* PROBLEM REQUIREMENTS
Reproduce all of the data below without alteration; exclude every picture.

Segment Open

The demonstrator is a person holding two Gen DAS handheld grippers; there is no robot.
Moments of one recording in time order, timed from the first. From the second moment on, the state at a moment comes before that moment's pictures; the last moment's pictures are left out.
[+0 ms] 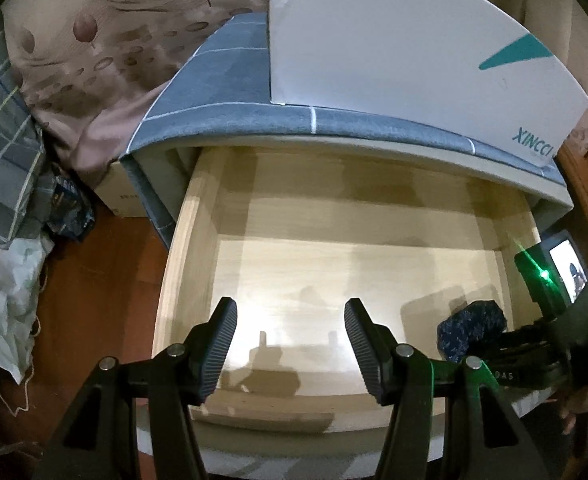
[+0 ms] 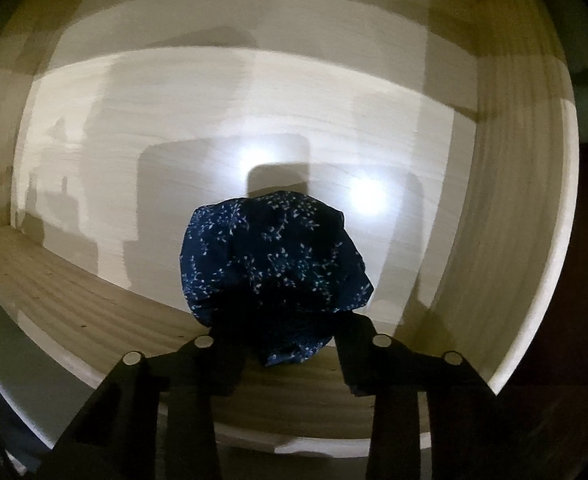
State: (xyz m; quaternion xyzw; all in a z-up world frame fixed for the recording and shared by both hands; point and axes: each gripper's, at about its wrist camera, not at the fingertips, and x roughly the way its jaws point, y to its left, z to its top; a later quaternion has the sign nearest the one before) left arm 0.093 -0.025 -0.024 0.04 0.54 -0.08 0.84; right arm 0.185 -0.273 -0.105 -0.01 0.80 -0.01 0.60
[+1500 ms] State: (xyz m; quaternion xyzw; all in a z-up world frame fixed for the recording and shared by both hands) left arm 0.093 -0.012 -0.023 0.03 0.53 -0.04 0.85; right arm 0.043 -0.206 0.077 -0.03 0.56 -0.08 0.82
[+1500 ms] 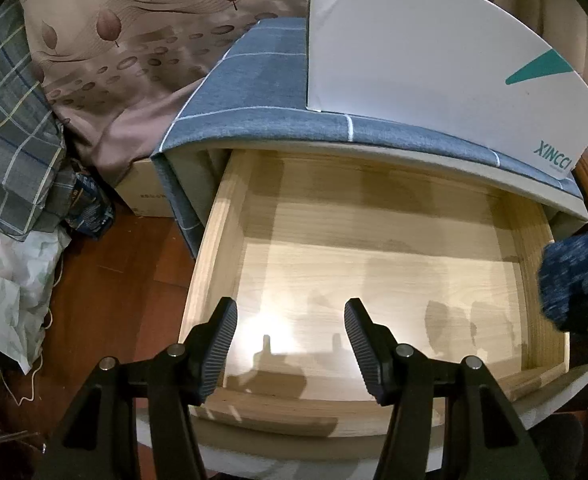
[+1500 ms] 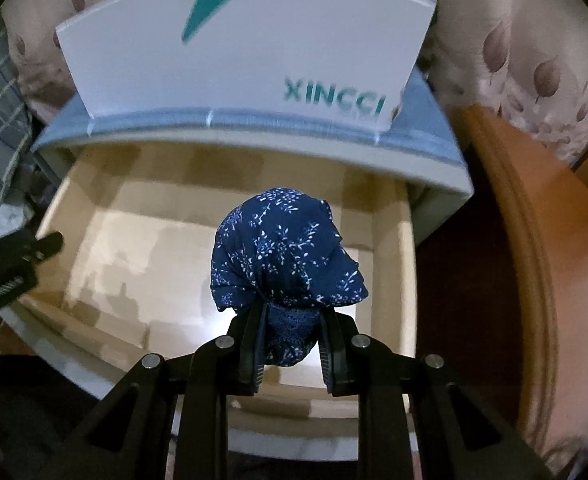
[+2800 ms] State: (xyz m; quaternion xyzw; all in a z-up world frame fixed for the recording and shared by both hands) left arm 0.092 -0.007 -0.017 0.03 0.52 -0.03 0.86; right arm 0.269 -0.210 0.168 -0.01 0.49 -0.10 0.87
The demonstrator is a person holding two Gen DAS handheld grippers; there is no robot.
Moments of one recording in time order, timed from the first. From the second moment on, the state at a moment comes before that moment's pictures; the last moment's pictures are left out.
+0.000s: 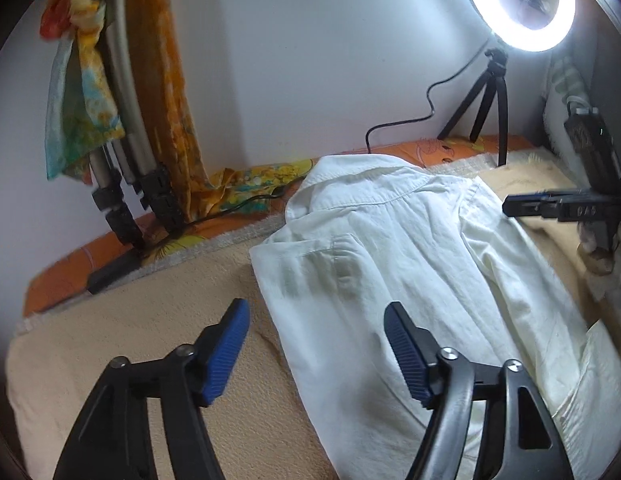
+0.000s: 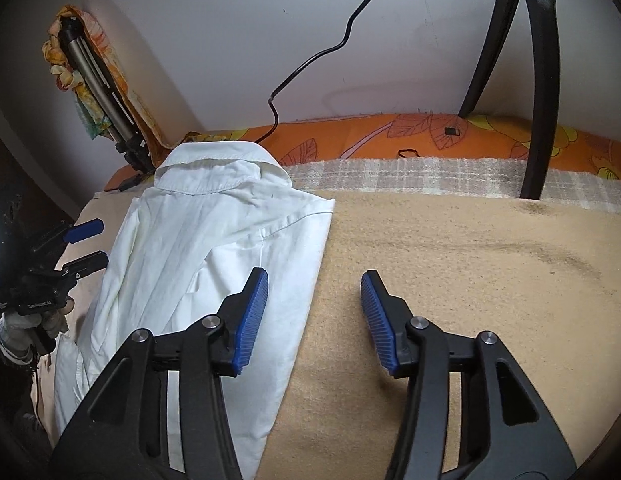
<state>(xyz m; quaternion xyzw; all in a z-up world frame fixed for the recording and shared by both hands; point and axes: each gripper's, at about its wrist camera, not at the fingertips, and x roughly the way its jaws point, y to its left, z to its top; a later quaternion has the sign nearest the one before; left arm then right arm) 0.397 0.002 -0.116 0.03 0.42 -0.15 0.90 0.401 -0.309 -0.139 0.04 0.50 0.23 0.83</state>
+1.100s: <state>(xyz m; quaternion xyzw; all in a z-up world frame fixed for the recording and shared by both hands) 0.410 0.044 -0.066 -0.16 0.38 -0.25 0.88 0.393 -0.291 -0.059 0.07 0.44 0.29 0.85</state>
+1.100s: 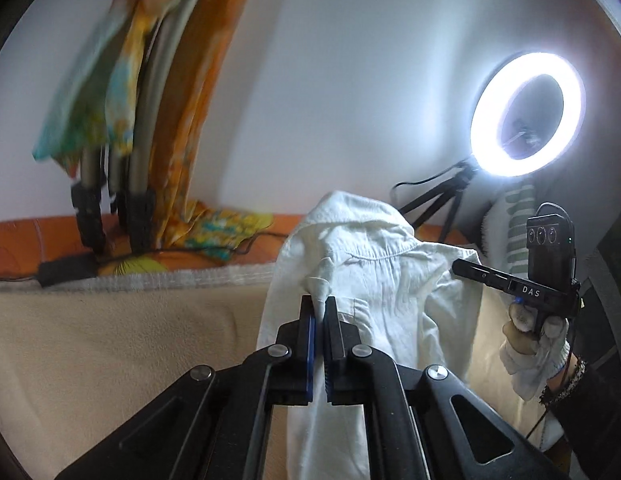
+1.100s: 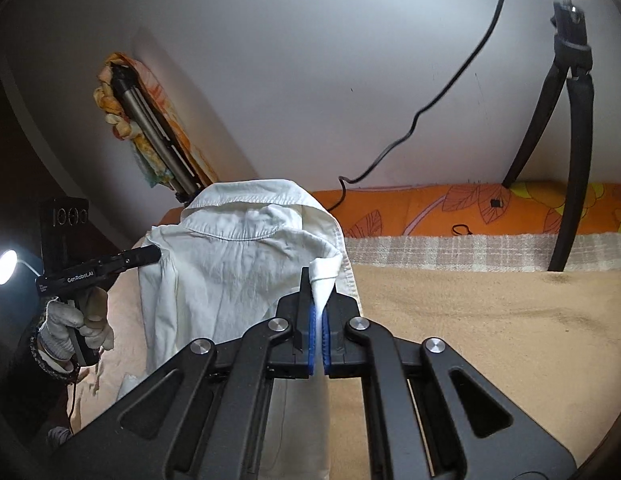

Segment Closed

* ANSWER SECTION
The demonstrator is a person holding two Gen DAS handheld grippers; there is no robot.
Moments of one recording in time order, timed from the first. From the second moment on, the state at a moment comes before that moment's pictures; the last moment's pictures are left out.
[+0 ms] 
[+0 ms] 
State: (xyz m; quaternion xyzw; all in a z-up world frame fixed for the recording and shared by both hands; point and axes: each gripper's, at about its wrist camera, not at the fingertips, and x roughly the way its jaws point, y to its left, z to its top; a later quaternion has the sign nearest the one before) left arm 0.093 -0.025 -0.024 0.04 0.54 -0.08 0.84; right arm 0.185 -0.273 -0.105 -0.01 0.80 -0.01 0.60
[+1500 ms] State: (xyz m; quaternion xyzw; all in a z-up world frame fixed for the recording and shared by both hands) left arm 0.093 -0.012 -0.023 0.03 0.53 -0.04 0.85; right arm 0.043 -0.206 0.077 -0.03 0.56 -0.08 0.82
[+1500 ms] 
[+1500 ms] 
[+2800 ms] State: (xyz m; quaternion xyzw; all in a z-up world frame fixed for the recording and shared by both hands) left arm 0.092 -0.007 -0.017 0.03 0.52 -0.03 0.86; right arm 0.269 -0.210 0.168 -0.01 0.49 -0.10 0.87
The demonstrator is a person holding two Gen DAS handheld grippers; there is no robot.
Moments of one recording in time order, timed from the first. From the second moment on, the state at a moment comes before that moment's pictures; the last moment's pictures are left out.
+0.000s: 
+0.000s: 
<state>(xyz m; quaternion xyzw; all in a z-up world frame fixed for the recording and shared by both hands; point and axes: each gripper's, at about its wrist camera, not at the fingertips, and x roughly the way its jaws point, y to its left, z to its top; a later quaternion has the sign nearest the one before; left arm then right arm) 0.397 0.002 -0.116 0.03 0.42 -0.15 0.90 0.401 -0.309 -0.139 0.04 0.50 0.23 0.83</state>
+1.100s: <state>(xyz m; quaternion xyzw; all in a z-up world frame fixed for the recording and shared by both hands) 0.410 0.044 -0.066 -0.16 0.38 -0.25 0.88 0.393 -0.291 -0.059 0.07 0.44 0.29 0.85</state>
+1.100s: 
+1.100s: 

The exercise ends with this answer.